It’s Saturday night of Independent Learning Week and we’ve just received confirmation – Sam only manages to write blogs when she isn’t preoccupied with studying, work, Populus and many, many other things. Though don’t fret, she’s here now!
Yes, ILW flew by in a barrage of moving house, having no Wi – fi or mobile service (what did we ever do before the Internet?), frantic studying (amidst panic that I wasn’t studying enough), and oh, I bought new shoes and some swanky new shirts. But now Week 7 draws closer, and soon I will return to the Bubble for the run up to Christmas, and everything will be back to normal.
Back to normal. There’s that phrase that comes around every so often, after our worries about whatever it was have ceased. It’s like when I was worrying about coming back to University, and now almost seven weeks later I can vaguely remember the extent of my panic as I threw myself into being busy.
Of course, I still worry – about the turnout at events, about sending emails out for work or being on my phone too much (seriously, I try to limit myself these days to a certain amount of time that I can scroll on Facebook). But the moral of the story here is that we shouldn’t worry so much.

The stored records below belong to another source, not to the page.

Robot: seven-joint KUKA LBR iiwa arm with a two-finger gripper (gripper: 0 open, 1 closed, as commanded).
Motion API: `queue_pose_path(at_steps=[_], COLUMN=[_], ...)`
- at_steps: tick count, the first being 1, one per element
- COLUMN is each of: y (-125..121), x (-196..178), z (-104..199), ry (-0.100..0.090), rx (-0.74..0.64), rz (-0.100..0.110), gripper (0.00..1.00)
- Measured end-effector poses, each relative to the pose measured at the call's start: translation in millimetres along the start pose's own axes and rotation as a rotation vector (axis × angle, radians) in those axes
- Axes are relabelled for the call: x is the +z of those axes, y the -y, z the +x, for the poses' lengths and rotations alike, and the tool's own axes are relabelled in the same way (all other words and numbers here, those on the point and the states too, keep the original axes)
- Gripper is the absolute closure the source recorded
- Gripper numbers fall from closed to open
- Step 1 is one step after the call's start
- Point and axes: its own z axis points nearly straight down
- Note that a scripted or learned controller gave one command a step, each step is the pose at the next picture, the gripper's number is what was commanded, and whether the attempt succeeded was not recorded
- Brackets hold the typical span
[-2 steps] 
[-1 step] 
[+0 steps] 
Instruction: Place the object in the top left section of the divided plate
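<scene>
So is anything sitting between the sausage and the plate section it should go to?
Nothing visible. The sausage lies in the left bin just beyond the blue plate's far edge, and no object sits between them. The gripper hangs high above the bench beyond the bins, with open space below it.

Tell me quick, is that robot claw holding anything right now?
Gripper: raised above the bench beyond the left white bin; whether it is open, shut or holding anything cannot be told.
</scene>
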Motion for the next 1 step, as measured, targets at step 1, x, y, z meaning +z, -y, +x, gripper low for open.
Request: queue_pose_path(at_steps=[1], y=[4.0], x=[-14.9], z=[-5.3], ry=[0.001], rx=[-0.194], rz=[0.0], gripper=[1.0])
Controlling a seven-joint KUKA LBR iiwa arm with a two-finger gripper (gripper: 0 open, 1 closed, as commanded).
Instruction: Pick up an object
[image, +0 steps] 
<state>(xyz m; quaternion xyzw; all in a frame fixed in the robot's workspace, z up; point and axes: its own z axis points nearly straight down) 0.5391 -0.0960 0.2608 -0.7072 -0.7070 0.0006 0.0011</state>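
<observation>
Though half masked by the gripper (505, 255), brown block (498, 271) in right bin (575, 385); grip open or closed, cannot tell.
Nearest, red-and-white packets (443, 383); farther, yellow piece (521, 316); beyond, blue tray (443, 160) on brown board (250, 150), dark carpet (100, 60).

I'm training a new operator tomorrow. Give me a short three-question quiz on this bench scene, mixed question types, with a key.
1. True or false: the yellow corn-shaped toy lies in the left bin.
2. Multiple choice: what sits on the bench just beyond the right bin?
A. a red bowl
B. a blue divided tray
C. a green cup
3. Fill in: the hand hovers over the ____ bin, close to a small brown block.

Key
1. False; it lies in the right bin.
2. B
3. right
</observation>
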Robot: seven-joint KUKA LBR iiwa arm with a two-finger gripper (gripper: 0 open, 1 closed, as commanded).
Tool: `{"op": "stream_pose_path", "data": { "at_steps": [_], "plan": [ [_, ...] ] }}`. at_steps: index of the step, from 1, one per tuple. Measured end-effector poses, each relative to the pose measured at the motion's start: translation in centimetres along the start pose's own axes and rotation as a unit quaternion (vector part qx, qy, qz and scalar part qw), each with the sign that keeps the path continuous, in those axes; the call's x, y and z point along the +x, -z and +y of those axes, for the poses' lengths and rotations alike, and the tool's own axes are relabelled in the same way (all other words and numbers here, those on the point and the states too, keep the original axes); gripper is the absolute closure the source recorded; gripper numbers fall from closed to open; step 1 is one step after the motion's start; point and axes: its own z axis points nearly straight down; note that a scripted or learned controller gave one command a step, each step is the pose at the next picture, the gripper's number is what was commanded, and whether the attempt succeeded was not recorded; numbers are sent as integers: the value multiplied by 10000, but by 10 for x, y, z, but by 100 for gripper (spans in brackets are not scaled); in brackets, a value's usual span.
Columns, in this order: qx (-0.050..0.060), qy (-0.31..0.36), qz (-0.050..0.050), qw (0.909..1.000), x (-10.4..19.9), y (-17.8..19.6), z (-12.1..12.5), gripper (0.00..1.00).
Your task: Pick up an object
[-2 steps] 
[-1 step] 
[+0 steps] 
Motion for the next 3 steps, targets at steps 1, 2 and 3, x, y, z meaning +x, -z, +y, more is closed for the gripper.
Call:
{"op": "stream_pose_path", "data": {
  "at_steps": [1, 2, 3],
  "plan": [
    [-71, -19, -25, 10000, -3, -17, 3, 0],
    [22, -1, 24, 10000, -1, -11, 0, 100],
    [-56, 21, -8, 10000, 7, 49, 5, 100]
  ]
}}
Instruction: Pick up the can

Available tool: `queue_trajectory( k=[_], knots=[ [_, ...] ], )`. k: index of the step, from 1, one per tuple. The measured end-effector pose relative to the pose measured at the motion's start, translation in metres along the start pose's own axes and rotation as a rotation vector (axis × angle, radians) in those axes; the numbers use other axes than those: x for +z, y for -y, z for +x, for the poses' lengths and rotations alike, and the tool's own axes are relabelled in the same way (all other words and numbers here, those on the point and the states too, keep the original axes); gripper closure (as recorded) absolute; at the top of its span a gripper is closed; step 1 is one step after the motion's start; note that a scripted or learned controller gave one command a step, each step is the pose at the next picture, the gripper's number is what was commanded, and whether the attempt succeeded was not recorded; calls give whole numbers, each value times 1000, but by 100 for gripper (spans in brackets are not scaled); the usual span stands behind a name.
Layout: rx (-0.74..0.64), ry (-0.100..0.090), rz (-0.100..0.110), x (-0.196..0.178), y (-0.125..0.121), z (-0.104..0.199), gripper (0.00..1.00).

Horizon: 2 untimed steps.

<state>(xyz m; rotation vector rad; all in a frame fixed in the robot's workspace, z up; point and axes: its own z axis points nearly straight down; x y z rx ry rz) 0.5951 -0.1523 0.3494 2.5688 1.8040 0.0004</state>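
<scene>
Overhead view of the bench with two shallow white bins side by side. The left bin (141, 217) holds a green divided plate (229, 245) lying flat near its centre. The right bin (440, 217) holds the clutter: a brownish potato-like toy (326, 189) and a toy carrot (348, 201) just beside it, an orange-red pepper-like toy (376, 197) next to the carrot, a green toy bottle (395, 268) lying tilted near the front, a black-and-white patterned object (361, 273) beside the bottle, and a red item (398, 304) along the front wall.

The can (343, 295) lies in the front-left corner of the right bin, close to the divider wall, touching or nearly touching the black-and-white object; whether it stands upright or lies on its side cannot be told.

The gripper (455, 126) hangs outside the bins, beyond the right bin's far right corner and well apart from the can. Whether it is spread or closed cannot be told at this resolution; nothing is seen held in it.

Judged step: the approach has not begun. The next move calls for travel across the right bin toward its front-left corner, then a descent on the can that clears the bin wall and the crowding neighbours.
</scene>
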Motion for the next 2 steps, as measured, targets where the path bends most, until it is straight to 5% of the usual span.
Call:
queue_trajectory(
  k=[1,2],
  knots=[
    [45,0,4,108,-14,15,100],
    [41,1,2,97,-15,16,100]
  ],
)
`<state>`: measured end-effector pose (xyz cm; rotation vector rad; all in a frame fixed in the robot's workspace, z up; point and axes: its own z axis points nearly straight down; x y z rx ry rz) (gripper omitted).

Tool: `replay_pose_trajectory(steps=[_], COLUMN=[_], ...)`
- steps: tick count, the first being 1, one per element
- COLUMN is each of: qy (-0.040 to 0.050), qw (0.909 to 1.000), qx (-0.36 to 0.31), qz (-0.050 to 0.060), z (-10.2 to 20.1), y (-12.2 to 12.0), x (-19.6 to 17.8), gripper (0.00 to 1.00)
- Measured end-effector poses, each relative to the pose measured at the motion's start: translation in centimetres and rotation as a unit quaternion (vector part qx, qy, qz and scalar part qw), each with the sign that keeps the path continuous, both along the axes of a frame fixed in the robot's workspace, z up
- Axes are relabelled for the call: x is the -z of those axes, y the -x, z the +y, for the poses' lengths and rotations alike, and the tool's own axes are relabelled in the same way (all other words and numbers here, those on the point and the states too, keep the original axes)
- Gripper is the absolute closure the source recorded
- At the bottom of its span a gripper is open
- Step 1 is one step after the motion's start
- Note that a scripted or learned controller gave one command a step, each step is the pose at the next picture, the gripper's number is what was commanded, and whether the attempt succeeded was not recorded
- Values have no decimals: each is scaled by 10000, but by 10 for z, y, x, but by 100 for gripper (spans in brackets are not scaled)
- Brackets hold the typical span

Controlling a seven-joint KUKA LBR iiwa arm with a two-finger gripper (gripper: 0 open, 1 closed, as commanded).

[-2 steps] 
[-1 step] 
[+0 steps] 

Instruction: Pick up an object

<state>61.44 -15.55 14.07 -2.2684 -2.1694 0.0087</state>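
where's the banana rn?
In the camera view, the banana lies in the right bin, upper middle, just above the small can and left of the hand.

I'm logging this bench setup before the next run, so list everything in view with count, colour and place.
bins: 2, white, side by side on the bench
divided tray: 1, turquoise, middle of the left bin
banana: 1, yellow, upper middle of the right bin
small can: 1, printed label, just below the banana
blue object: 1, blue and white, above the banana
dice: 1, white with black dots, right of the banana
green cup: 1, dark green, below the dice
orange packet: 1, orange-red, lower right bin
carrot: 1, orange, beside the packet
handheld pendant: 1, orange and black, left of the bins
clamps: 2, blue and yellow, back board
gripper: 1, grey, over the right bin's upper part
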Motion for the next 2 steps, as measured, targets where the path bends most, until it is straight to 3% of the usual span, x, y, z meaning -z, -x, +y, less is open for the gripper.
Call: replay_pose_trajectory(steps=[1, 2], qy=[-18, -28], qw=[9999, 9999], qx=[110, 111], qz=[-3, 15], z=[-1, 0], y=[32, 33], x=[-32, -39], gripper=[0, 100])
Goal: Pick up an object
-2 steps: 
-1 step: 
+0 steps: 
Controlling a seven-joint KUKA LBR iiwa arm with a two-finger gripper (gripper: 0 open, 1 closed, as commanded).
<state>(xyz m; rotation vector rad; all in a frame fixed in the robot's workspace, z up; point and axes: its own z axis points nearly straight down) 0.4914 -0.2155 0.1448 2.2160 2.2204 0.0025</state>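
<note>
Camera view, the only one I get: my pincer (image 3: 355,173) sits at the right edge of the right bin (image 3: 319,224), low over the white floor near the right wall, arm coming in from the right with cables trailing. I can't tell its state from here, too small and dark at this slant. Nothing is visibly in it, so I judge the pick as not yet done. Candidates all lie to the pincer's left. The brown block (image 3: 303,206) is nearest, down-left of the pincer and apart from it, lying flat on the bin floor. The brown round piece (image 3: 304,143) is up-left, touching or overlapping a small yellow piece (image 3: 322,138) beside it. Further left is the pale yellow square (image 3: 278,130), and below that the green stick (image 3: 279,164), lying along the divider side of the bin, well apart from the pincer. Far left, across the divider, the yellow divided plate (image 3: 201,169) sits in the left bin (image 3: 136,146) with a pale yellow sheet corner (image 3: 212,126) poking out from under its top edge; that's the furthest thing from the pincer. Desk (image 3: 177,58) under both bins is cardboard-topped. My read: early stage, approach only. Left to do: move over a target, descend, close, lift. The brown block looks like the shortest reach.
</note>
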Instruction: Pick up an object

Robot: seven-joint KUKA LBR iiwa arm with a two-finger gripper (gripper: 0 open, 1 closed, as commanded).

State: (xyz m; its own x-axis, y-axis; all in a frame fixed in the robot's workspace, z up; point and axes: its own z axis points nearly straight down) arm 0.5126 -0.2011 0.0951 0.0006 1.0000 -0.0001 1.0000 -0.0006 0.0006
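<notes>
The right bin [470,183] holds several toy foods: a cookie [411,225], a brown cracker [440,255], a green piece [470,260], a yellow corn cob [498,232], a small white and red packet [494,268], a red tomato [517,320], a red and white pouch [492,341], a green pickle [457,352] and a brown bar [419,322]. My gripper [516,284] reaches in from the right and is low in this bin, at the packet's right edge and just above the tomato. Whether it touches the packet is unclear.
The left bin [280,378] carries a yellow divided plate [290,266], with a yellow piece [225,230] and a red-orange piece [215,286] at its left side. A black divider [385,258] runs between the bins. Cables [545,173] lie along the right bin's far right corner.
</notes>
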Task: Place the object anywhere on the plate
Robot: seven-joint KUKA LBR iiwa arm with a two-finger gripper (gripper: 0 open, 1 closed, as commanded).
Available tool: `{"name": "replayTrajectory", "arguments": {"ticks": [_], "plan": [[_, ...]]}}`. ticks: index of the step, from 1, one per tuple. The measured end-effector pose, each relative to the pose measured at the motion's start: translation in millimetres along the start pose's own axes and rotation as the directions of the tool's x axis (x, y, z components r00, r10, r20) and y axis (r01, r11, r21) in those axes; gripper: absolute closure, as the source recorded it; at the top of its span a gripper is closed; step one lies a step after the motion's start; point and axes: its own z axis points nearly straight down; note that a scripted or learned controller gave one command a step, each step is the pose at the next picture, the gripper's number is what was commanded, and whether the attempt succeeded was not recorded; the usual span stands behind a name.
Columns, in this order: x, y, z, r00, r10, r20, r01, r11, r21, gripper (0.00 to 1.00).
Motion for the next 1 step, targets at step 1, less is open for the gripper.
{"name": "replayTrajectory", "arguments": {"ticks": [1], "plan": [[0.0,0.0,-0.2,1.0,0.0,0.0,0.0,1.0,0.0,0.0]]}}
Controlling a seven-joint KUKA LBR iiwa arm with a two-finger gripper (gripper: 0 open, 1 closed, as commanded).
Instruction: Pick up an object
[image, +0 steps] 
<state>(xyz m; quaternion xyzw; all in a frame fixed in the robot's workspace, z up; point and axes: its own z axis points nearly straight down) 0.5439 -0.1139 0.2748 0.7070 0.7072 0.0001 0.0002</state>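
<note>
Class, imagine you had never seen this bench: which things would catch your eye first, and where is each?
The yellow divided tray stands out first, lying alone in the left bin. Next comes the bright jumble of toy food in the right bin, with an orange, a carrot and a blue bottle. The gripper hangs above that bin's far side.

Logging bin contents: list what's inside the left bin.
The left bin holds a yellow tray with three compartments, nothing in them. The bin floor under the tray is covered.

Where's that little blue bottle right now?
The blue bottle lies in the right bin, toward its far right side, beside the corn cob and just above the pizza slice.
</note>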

As occurs often I try to work through my worry and do something about it. For instance, when I was worrying about my Physics Higher Exam, I downloaded an app which guided me through my anxieties and seriously calmed me down (see Andrew Johnson, Exam Prep). Or today for example, where I was worrying about a class test, so I took a moment to recite in my head all the content that I could recall.
Before I get started here, I must explain that it is perfectly okay to worry. As with loneliness, it is a natural feeling to have, and has somewhat of a stigma surrounding it. This is why many people don’t go to their tutors for help with an essay or for understanding something – it’s totally normal to be afraid, but you mustn’t let worrying get in the way of something amazing happening (or something helpful at least).
I’ll take a more personal example to elaborate my point here. Since I was wee, I have had a terrible habit of turning a dark, burgundy red when talking to or in front of people. A few times in primary and secondary school, I would just not say anything because I was too afraid of that hot, sweaty feeling. When I was called upon in class it was difficult for me to say confidently what I wanted to say in full because I thought no one was listening to me, and everyone was looking at my red cheeks.
And people pointed it out! Here’s a tip: if you see something about a person that they can’t fix in 5 seconds, then don’t point it out. Sure, they have some food sauce on their face or an eyelash on their face, but gosh, I couldn’t stop myself from turning red. It’s nae as if I wanted to be a beetroot.
I would worry about this insecurity of mine, and it stopped me from feeling confident for a good few years. Yes, it happens less now (phew, and touchwood), but that anxious feeling still creeps up on me every so often.
The fact is, I don’t worry about it so much now because it doesn’t happen so often. It isn’t on my mind, and I’ve grown comfortable with feeling that I don’t have to keep quiet in a tutorial. In part, I think it is because I’m not so scared that it stopped happening so frequently.
It is in so many circumstances the thought of something which overwhelms you with anxiety. Going to University, moving house, knowing nobody at an event, etc. But on the other hand, it is in so many circumstances not worth your worry.
When meeting your boyfriends family for the first or second time, they are not going to be watching how you eat spaghetti bolognaise. And just to clarify, if I see anybody alone at a Populus event, I’ll probably come straight over to offer you a hot chocolate and have a chat.
Baz Luhrmann says it best: “Don’t worry about the future, or worry but know that worrying is as effective as trying to solve an algebra equation by chewing bubble gum. The real troubles in your life are apt to be things that never crossed your worried mind, the kind that blindsides you at 4pm on some idle Tuesday.”
I feel like I have used this quotation before, but the theory still applies. Don’t worry too much, guys, and if you ever find yourself worrying about what to do with yourself, come to a Populus event (there is most definitely one on somewhere).